古典派経済学の展開

穀物法論争

1789年に勃発したフランス革命は急進化していく。1793年イギリスはプロイセン、スペイン、ポルトガル、スウェーデンとともに対仏大同盟を組織して、反革命戦争を開始する。フランス側にナポレオンが登場することで戦線はヨーロッパ全域に広がるが、1815年に戦争は終結する。

イギリスはもともと穀物輸出国であったが、産業革命開始期の1760年ごろから輸入国に転化していた。対仏戦争により輸入穀物価格は上昇し、ナポレオンによる大陸封鎖(1806年)がそれに拍車をかけた。穀物価格の高騰はイギリス国内の農業投資を活発化させた。しかし、戦争終結が近づいた1813年には大陸からの穀物輸入と豊作とがあいまって、穀価は暴落した。このために農業所得は激減し、多くの農業労働者が解雇された。議会は1815年に「穀物法」を改正させる。穀物法は穀価が下がったときに輸入小麦に高い関税をかけることで、国内の農業を保護しようとするものであり、地主階級の利害に立つ政策であった。

穀物法の改正に際しては、その是非をめぐって議会内外で様々な論争が繰り広げられた。政治的に実権を握っていた地主階級の利害をどうすべきか、あるいは進展しつつあった工業化をどう評価すべきか、等々の論点が提出されたのである。この論争が穀物法論争である。この論争で活躍したのが、穀物法改正を支持したマルサスと反対したリカードウであった。ともにスミスによりながら、リカードウは『国富論』から投下労働価値説を取り出すことで、他方マルサスは価値構成説を取り出すことで、全く正反対の議論を展開したのである。

リカードウの穀物モデル

リカードウ:(1772-1823)。 古典派経済学を確立した経済学者。 株の仲買人として大もうけし、片手間に経済学の研究も行った。 穀物法批判のために執筆した『利潤論』(1815)を発展させ、 階級間での分配問題を焦点にした体系的な『経済学原理』(1817)を著す。 数式こそ登場しないが、きわめて緻密な理論構成はその時代としては異色であり、 「宇宙人のようだ」と評された。 分配論はマルクスなどに継承され、貿易を扱った比較生産費説は新古典派へと継承される。 『経済学原理』の引用は雄松堂版『リカードウ全集』による。
穀物法論争において『利潤論』を執筆し、穀物法撤廃を主張したのがリカードである。 そこで用いられたのが、「穀物モデル」と呼ばれるモデルである。

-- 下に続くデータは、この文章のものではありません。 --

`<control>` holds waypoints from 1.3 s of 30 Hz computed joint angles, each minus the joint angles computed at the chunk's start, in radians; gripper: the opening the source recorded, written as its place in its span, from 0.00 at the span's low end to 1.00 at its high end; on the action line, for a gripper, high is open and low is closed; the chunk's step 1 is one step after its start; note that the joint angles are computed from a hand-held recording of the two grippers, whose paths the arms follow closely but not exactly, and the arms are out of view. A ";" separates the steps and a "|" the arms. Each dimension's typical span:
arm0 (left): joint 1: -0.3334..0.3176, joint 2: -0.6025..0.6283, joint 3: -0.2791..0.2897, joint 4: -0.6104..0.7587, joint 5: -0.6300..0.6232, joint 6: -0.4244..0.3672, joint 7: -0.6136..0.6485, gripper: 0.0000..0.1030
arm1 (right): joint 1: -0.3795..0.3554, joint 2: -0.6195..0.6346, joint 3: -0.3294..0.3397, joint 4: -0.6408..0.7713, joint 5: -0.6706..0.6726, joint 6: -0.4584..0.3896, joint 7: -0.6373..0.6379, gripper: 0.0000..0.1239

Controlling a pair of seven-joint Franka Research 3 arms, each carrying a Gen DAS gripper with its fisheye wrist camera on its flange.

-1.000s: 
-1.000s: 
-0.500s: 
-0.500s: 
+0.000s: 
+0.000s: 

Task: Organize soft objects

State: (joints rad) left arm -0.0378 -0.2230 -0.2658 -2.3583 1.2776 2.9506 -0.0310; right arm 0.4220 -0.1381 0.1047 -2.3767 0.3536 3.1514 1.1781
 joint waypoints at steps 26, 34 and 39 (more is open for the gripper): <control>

簡略化して示せば次のようになる。 前提になっているのは、(1)土地の収穫逓減、 (2)マルサスの人口原理に由来する賃金の生存費説 (実質賃金は生存ぎりぎりの水準で決定される。 ∵この水準を越えると人口が増大し、結局、賃金は水準まで下落する。) が想定されており、かつ労働者は小麦だけを消費する。 また(3)農業生産では投入として労働だけが用いられるとする。

貿易がないとすれば、人口が与えられると食料生産量が決定される。 この需要に応じて農業部面では優等地から順に肥沃度の劣る土地へと資本が投下されていく。 生産物は賃金、利潤、地代に分配されるが、最劣等地では地代は発生しない。 生存費説により実質賃金は決定されているから、最劣等地の生産物から賃金部分を引けば、 残余が利潤ということになる。 つまり、利潤率が決定される。 競争の結果、全ての資本が等しい利潤率になるとすれば、最劣等地で決まった利潤率が 全ての土地における資本の利潤率を決定することになる (さらには工業部門の利潤率も決定する)。 肥沃度の高い土地では、生産物から賃金と利潤を引いた部分が地代として残る。 このように肥沃度の差に応じて生まれる地代を差額地代という。

さらに、人口が増大すれば、食料需要の増大に対応するために、より肥沃度の劣る 土地に資本が投下されることになる。 その結果、新たな最劣等地が利潤率を規定するために利潤率は低下し、 地代は増加していくことになる。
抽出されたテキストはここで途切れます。